Os nossos dicionários não nos dizem exatamente quando é que o termo vanguarda foi utilizado primeiramente num sentido cultural. Aparentemente, a noção é bastante recente, um produto daquele momento em história em que para alguns dos seus escritores a burguesia surgiu como uma força esteticamente retrógrada, que deveria ser contestada. Para o artista, mais provavelmente, a vanguarda foi sempre um meio de resolver uma específica contradição histórica: aquela de uma burguesia desmascarada que já não podia mais proclamar o seu universalismo original, exceto sob a forma de um violento protesto dirigido contra si própria; inicialmente por uma violência estética dirigida contra os filisteus depois, com um empenhamento crescente, por uma violenta ética, quando se tornou um dever de um estilo de vida contestar a ordem burguesa; mas nunca por uma violência política (BARTHES apud CALINESCU, 1999, p. 111).

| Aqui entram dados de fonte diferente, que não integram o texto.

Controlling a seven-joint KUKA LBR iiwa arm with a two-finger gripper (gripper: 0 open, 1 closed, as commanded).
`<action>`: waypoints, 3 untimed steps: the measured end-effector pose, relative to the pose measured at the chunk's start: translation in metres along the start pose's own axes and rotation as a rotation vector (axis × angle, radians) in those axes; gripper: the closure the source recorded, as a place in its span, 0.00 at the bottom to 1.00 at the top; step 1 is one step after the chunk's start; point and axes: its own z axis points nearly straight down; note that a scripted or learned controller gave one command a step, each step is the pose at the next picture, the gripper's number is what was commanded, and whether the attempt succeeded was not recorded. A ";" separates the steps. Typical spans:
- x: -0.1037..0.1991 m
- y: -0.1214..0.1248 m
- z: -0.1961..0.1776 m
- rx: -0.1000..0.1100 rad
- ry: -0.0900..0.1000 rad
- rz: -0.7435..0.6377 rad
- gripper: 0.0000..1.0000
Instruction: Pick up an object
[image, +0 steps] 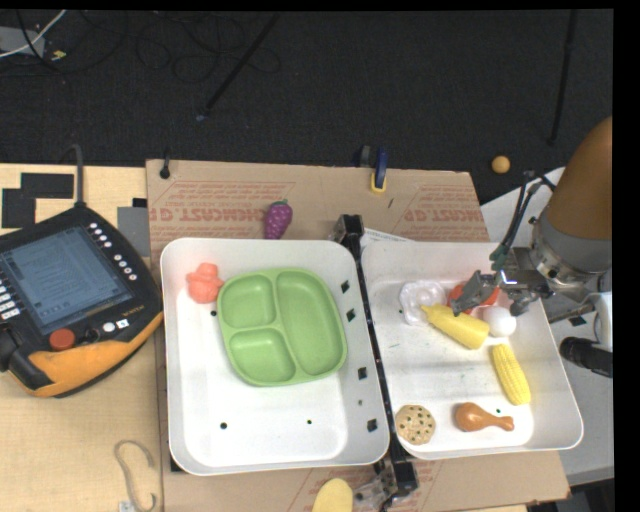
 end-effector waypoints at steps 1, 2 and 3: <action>0.000 0.002 -0.007 -0.014 -0.002 -0.002 0.00; 0.004 -0.004 0.054 -0.007 0.000 -0.003 0.00; 0.002 -0.004 0.098 -0.009 -0.001 -0.003 0.00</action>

De modo geral, esses diversos movimentos que surgiram em torno da Primeira Grande Guerra alcançaram seu apogeu logo nos anos posteriores, mas em finais das décadas de 1920 e 1930 entraram em crise, tendo fim na década seguinte. Para Frontín (1979, p. 23) a desintegração dos movimentos está relacionada com a Segunda Guerra Mundial, pois diante desse novo conflito encerra-se o sonho de reordenar a realidade pela arte. Assim, os primeiros a saírem de cena foram os futuristas russos, o Futurismo italiano aderiu à bandeira fascista, e os surrealistas dividiram-se em militantes e não militantes.